Task goal:
All of the data is to be set down again without any alteration.

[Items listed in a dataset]

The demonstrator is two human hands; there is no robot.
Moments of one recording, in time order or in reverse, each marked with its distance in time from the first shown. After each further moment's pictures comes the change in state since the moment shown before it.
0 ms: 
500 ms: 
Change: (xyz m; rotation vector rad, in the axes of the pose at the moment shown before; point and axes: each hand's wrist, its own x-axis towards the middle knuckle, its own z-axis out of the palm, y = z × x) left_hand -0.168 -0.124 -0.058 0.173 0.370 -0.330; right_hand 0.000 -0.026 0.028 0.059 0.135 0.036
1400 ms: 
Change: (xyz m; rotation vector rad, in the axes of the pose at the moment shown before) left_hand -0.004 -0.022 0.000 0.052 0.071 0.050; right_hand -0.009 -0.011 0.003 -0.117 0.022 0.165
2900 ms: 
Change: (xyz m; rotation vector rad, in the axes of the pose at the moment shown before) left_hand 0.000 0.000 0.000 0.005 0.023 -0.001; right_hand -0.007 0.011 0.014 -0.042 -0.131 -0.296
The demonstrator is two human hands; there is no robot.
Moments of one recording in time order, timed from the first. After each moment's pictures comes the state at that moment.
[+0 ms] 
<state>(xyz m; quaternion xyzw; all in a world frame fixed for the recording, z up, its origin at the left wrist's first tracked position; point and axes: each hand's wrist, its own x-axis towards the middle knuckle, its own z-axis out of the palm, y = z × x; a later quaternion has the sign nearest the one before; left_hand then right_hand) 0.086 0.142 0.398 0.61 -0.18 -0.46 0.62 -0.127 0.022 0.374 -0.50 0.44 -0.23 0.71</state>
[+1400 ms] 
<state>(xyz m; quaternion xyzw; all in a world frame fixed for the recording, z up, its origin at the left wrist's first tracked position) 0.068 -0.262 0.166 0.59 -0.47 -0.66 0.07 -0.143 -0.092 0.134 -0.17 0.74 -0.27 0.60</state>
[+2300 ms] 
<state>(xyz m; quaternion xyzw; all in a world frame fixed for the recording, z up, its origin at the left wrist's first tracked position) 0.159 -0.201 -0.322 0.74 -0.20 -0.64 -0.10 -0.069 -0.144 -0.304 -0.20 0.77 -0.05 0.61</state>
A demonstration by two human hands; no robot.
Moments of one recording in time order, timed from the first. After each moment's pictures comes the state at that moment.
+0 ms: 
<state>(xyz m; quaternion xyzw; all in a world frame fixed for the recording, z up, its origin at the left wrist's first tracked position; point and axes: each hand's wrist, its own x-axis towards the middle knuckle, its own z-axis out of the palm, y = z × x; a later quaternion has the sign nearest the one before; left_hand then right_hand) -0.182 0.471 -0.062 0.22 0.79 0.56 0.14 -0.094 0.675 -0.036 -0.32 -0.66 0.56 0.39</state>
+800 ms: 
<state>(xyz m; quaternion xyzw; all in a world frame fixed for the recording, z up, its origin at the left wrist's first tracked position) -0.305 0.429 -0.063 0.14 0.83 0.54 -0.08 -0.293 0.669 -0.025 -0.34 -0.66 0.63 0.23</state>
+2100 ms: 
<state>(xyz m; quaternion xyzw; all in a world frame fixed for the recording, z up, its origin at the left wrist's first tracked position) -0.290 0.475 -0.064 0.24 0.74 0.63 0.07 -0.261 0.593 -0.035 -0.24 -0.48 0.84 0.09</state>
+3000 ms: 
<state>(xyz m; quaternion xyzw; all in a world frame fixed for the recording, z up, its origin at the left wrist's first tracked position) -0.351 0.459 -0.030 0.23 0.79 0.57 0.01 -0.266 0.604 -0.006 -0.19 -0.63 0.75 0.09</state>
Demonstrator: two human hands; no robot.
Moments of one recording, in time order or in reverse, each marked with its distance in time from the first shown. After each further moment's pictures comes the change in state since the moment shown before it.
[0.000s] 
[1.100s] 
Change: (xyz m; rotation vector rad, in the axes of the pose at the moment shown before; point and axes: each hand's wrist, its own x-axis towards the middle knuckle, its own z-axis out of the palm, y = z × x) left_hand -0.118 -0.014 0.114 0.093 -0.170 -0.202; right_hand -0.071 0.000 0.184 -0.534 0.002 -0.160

Exercise solution:
The demonstrator is two human hands; there is no robot.
Moments of one recording, in time order or in reverse, each marked with its distance in time from the first shown. After each further moment's pictures comes the change in state since the moment shown before it.
0 ms: 
500 ms: 
Change: (xyz m; rotation vector rad, in the axes of the pose at the moment shown before; point and axes: each hand's wrist, its own x-axis towards the middle knuckle, its own z-axis out of the palm, y = z × x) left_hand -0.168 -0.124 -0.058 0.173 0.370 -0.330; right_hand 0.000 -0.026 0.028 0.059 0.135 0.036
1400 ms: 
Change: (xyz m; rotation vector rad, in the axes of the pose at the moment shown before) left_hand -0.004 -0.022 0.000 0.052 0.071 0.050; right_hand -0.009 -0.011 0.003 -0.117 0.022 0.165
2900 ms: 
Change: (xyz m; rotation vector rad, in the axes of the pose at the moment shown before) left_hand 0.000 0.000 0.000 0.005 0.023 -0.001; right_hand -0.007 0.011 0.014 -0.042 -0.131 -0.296
The demonstrator is two human hands; there is no robot.
Moments of one recording in time order, timed from the first. After each moment's pictures comes the state at that moment.
[+0 ms] 
<state>(xyz m; quaternion xyzw; all in a world frame fixed for the recording, z up, its origin at the left wrist's first tracked position; point and axes: each hand's wrist, its own x-axis towards the middle knuckle, its own z-axis out of the palm, y = z × x; a later quaternion has the sign nearest the one before; left_hand then right_hand) 0.086 0.142 0.398 0.61 -0.18 -0.46 0.62 -0.127 0.022 0.374 -0.50 0.44 -0.23 0.71</state>
[+1400 ms] 
<state>(xyz m; quaternion xyzw; all in a world frame fixed for the recording, z up, its origin at the left wrist's first tracked position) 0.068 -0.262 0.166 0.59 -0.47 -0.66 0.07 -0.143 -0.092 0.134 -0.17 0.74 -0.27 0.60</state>
[+2300 ms] 
<state>(xyz m; quaternion xyzw; all in a world frame fixed for the recording, z up, its origin at the left wrist's first tracked position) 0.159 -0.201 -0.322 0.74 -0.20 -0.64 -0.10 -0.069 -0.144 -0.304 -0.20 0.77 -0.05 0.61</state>
A demonstration by two human hands; no robot.
Moments of one recording in time order, timed from the first. After each moment's pictures comes the state at that moment.
+0 ms: 
<state>(xyz m; quaternion xyzw; all in a world frame fixed for the recording, z up, its origin at the left wrist's first tracked position; point and axes: each hand's wrist, its own x-axis towards the middle knuckle, its own z-axis out of the palm, y = z × x; a later quaternion has the sign nearest the one before; left_hand then right_hand) -0.182 0.471 -0.062 0.22 0.79 0.56 0.14 -0.094 0.675 -0.036 -0.32 -0.66 0.56 0.39</state>
+800 ms: 
<state>(xyz m; quaternion xyzw; all in a world frame fixed for the recording, z up, its origin at the left wrist's first tracked position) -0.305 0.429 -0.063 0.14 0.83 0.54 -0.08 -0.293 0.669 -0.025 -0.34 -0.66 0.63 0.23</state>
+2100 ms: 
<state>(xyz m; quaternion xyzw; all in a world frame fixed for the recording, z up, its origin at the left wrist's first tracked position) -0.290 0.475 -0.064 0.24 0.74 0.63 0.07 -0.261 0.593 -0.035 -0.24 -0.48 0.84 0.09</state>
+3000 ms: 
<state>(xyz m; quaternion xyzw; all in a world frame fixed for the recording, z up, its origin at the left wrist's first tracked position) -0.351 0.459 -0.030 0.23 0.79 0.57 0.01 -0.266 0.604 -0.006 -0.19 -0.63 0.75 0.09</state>
Demonstrator: two human hands; no robot.
Moments of one recording, in time order or in reverse, each marked with its distance in time from the first shown. After each further moment's pictures comes the change in state since the moment shown before it.
[0.000s] 
[1.100s] 
Change: (xyz m; rotation vector rad, in the axes of the pose at the moment shown before; point and axes: each hand's wrist, its own x-axis towards the middle knuckle, its own z-axis out of the palm, y = z × x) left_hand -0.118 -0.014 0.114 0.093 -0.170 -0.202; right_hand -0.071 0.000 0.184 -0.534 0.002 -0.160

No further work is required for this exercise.